# BSOD - rtwlane.sys



## Refandy (Sep 6, 2009)

Hi everyone

I have an HP laptop running Windows 8.1. Lately it has been crashing with the following error:

DRIVER IRQL NOT LESS OR EQUAL (rtwlane.sys).

As far as I can gather I need to update a driver but I have no idea which one. If I go to the HP website then it wants me to download an application to scour the laptop and look for out of date drivers. In the past I've found that kind of app to be quite intrusive so have resisted.

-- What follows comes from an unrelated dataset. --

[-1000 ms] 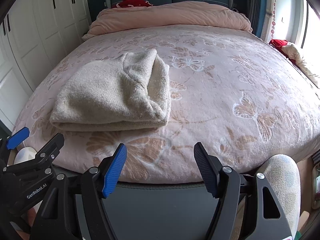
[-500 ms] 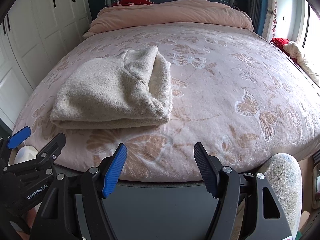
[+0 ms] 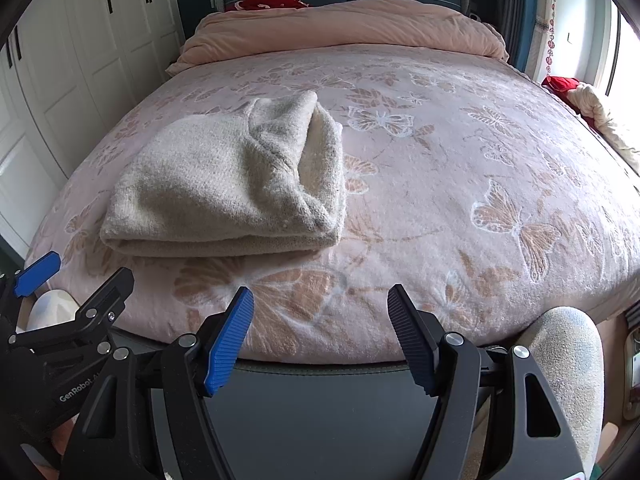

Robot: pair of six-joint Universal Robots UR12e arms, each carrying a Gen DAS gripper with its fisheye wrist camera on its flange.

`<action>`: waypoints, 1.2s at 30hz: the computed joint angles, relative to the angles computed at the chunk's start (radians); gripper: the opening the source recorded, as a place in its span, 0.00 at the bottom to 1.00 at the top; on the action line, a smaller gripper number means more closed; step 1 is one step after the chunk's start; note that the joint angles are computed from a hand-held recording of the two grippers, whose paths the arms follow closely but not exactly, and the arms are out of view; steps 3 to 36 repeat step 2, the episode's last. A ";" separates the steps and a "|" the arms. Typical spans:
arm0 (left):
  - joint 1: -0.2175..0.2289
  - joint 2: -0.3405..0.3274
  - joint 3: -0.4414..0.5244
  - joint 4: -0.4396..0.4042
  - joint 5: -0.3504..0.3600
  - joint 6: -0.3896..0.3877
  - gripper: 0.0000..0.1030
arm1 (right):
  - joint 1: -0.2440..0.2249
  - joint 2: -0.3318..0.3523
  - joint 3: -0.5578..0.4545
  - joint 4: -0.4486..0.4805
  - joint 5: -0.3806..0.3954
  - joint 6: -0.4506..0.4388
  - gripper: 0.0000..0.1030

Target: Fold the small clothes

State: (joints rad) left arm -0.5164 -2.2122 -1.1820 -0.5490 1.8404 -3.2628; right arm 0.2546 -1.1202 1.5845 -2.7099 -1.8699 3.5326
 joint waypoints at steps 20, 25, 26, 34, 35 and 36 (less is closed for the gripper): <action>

So my question is should I download the HP app and let it do its thing or is there a simpler way to correct the problem.

Many thanks in advance

Andy


----------



## valis (Sep 24, 2004)

that is the RealTek NIC/Wired - Realtek PCIEWireless LAN PCI-E NIC driver. Make sure you have the latest driver for that; you may want to hit the Realtek download site and search for your version of it.


----------



## Refandy (Sep 6, 2009)

Thanks for the reply. This may be a silly question but how do I find out which product and version I have and then update it?

I can't work out from the Realtek site, what I should download.

Andy


----------



## Refandy (Sep 6, 2009)

Hi

Using Device Manager on the laptop I have been through and tried to update all realtek drivers. The one you referred to was not listed and it tells me that all the others are up to date.

Was I looking in the wrong place? 

Thanks for your help

Andy


----------